#### Collected data
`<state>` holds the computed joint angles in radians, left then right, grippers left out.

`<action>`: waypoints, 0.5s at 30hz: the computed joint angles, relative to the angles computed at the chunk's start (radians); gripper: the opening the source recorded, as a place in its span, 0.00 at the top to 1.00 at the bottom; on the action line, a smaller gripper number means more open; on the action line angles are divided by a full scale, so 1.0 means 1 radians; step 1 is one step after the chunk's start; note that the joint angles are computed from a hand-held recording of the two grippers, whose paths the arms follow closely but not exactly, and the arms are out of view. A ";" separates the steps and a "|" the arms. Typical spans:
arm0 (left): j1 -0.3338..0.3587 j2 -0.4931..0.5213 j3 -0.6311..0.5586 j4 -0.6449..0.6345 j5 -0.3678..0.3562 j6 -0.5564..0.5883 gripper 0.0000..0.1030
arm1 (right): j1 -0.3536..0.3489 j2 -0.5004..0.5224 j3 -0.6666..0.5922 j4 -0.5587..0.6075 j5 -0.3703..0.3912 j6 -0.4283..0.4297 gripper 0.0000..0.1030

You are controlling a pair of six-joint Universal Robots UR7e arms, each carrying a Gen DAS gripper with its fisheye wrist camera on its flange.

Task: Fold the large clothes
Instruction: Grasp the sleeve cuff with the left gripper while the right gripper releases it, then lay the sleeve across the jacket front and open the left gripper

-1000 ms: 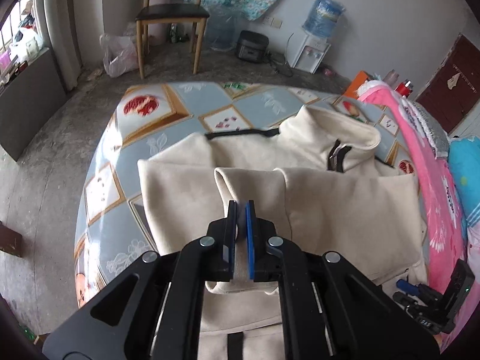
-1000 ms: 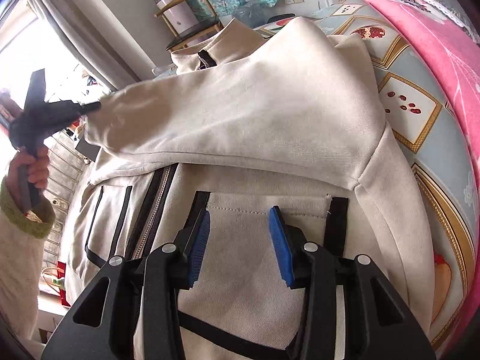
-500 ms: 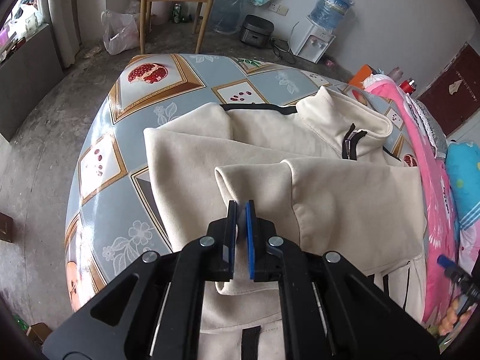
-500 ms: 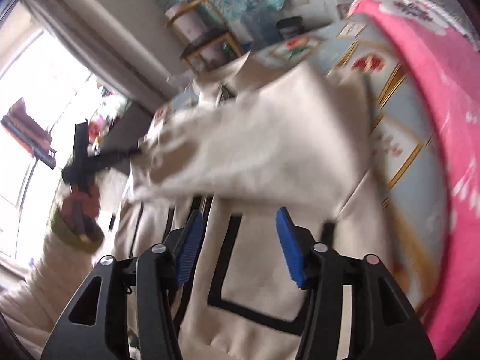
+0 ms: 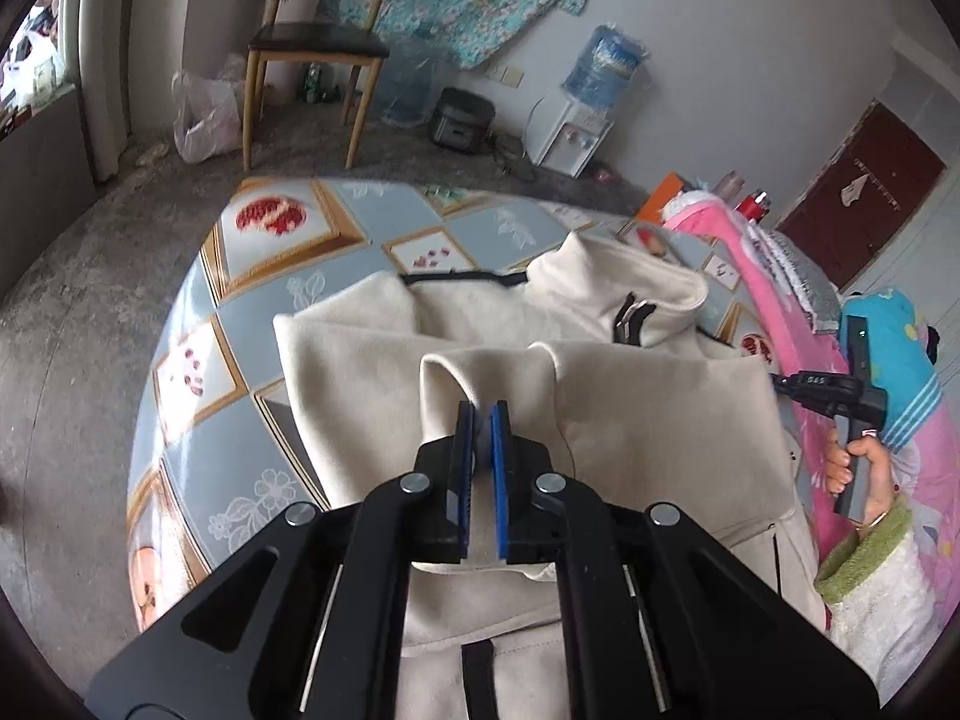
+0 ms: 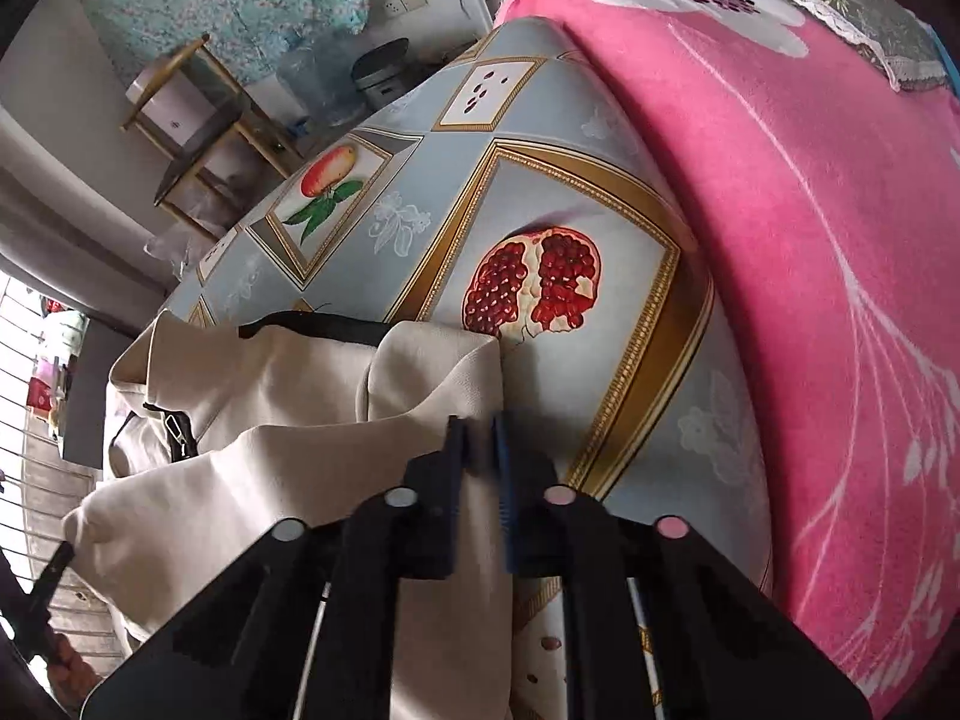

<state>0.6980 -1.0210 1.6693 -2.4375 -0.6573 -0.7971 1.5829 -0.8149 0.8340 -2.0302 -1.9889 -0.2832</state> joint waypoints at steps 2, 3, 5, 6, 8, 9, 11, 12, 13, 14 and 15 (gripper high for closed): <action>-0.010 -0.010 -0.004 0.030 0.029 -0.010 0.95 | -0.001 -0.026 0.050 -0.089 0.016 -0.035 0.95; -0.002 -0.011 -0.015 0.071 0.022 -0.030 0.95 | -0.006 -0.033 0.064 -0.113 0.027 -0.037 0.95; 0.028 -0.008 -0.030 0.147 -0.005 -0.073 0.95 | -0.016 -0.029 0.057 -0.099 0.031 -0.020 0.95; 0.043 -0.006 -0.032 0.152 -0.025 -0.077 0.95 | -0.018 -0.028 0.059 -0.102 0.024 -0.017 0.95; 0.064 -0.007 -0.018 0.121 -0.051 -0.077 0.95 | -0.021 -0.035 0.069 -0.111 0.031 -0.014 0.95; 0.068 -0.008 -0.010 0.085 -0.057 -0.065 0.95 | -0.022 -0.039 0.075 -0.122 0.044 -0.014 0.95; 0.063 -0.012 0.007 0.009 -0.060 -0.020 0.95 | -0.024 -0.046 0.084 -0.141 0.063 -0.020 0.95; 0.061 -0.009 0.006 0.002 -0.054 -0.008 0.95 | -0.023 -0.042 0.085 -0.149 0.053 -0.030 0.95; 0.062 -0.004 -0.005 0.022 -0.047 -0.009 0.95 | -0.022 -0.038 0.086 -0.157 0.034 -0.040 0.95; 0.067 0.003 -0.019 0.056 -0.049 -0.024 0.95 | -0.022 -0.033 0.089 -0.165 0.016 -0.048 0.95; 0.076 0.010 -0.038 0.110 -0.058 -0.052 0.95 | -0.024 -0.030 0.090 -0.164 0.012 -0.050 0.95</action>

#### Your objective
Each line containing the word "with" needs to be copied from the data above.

#### Task response
You are controlling a pair of six-joint Universal Robots UR7e arms, each carrying a Gen DAS gripper with its fisheye wrist camera on its flange.
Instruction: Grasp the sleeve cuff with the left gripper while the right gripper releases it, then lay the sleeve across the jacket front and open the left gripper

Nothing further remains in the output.